** Task brief **
In the listing below, identify each line with the word "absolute" and return those lines.

** Data records **
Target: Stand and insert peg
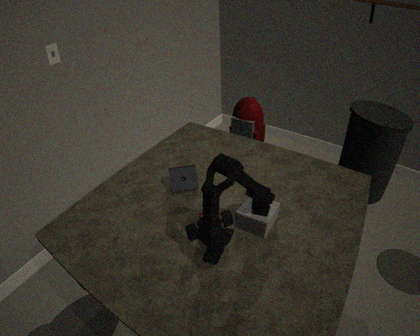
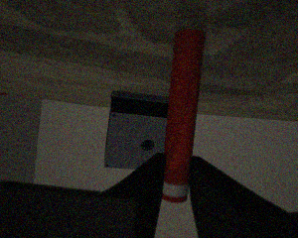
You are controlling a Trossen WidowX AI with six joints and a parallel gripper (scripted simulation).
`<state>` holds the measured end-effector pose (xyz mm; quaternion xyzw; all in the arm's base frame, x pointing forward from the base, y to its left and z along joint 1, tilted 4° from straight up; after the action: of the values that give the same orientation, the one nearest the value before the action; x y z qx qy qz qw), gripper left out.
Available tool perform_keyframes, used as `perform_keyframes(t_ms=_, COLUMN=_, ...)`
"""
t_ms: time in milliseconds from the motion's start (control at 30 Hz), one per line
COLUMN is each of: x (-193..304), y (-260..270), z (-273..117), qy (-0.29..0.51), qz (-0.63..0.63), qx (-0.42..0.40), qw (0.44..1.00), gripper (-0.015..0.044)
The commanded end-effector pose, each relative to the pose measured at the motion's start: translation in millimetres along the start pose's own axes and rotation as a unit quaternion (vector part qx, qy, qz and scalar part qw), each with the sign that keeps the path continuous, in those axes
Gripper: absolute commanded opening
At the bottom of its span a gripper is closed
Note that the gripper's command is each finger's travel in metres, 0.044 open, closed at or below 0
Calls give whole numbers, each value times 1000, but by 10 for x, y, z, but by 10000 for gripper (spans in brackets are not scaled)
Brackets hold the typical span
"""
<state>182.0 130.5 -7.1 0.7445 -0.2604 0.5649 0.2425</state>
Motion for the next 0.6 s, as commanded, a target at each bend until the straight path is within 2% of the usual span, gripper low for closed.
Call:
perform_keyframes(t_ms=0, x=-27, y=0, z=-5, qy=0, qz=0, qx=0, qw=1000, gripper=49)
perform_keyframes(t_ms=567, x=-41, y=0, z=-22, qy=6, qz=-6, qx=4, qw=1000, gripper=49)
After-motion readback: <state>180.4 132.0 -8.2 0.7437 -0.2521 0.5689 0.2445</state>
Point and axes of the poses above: the point midway between the two fingers, 35 mm back from their tips, its own z axis out along the fingers, its own y axis across the jaws, x = y × z, the point moved 3 cm from there along -z, back along the fingers, and after that the axes turned 3 degrees about -z, right-handed, at the moved point
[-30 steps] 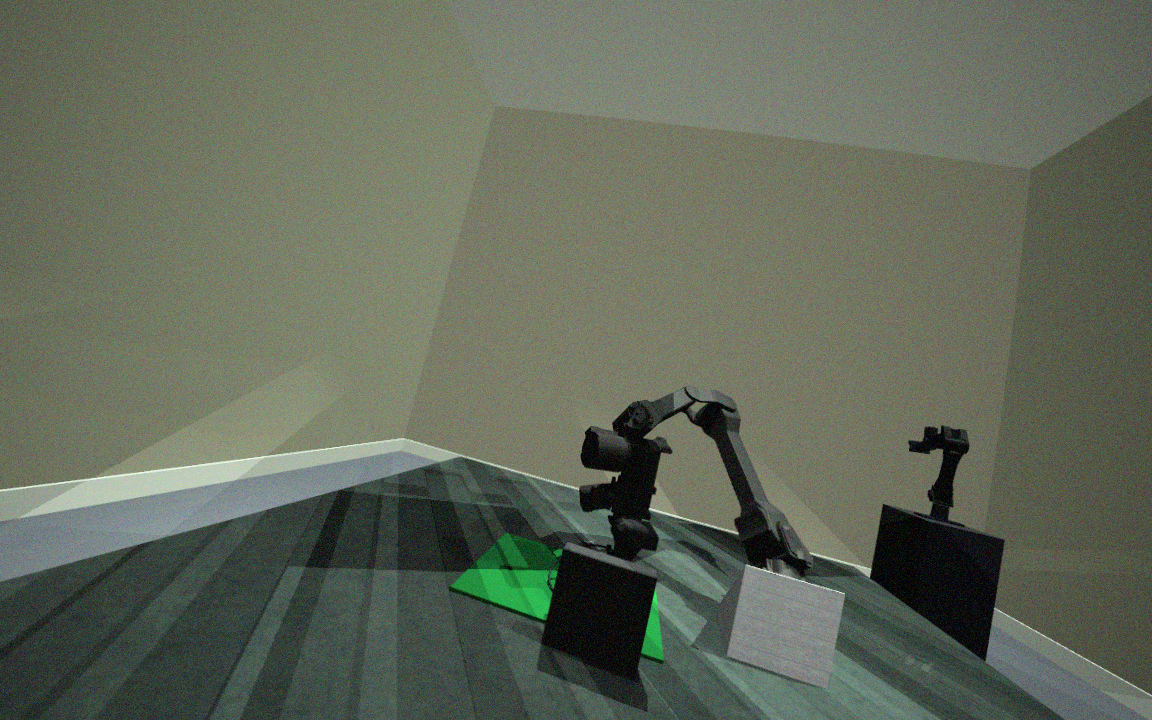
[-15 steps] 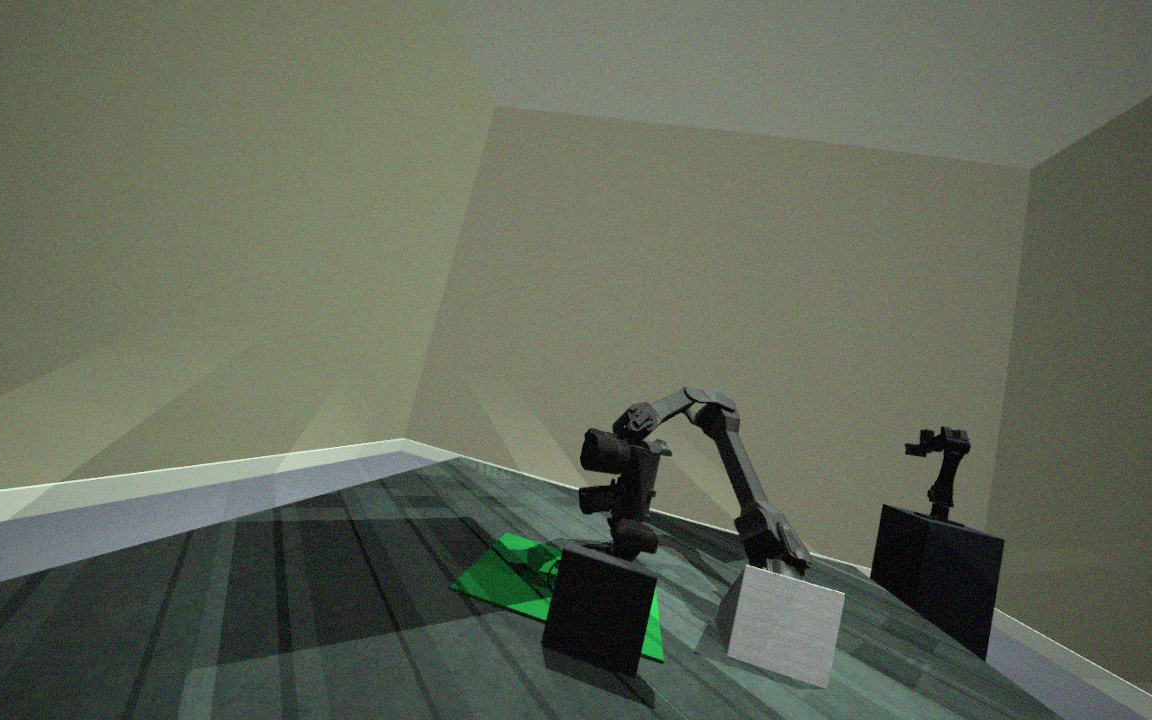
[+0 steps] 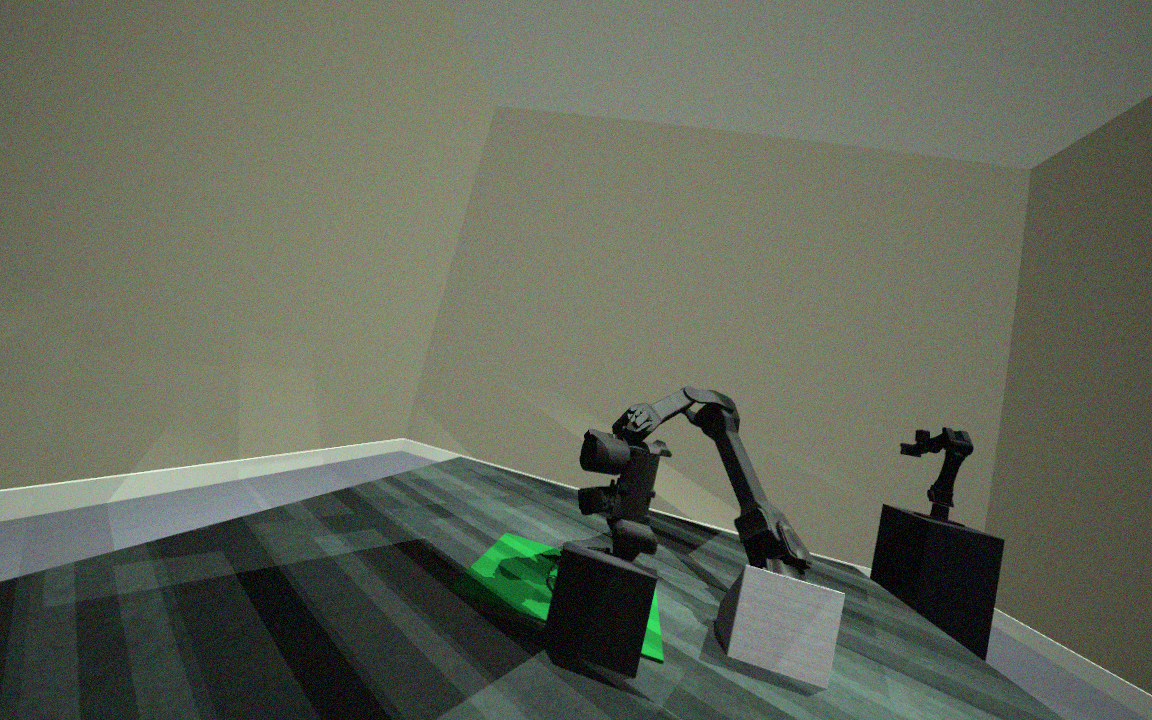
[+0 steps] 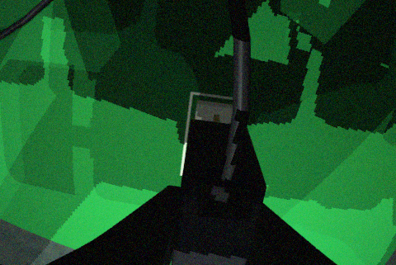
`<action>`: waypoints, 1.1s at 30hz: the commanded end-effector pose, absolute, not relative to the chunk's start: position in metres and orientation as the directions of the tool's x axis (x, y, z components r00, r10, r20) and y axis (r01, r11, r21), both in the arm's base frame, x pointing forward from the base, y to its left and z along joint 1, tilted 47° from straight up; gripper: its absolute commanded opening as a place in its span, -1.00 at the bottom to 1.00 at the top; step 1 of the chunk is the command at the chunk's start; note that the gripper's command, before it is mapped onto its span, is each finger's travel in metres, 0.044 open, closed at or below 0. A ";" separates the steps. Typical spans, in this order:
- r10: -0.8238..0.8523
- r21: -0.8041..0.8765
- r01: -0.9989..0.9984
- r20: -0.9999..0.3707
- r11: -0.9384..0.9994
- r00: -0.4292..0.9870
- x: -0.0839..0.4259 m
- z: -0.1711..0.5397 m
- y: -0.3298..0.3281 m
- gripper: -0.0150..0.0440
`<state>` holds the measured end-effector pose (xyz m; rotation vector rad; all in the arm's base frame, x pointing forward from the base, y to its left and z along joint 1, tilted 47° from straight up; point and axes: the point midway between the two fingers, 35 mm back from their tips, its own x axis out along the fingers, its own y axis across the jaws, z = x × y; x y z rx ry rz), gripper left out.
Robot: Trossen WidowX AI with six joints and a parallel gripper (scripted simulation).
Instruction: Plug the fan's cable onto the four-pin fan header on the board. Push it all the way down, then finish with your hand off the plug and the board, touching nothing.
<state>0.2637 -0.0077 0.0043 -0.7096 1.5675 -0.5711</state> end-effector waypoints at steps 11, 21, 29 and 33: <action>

** Result below **
Gripper: absolute commanded opening
`<action>`: waypoints, 1.1s at 30hz: the commanded end-effector pose, absolute, not relative to the chunk's start: position in metres and orientation as the directions of the tool's x axis (x, y, z components r00, r10, r20) and y axis (r01, r11, r21), both in the arm's base frame, x pointing forward from the base, y to its left and z along joint 1, tilted 47° from straight up; gripper: its absolute commanded opening as a place in its span, -1.00 at the bottom to 1.00 at the top; step 1 of the chunk is the command at the chunk's start; note that the gripper's command, before it is mapped onto its span, is each finger's travel in metres, 0.044 open, closed at or below 0. A ";" separates the steps. Typical spans, in this order:

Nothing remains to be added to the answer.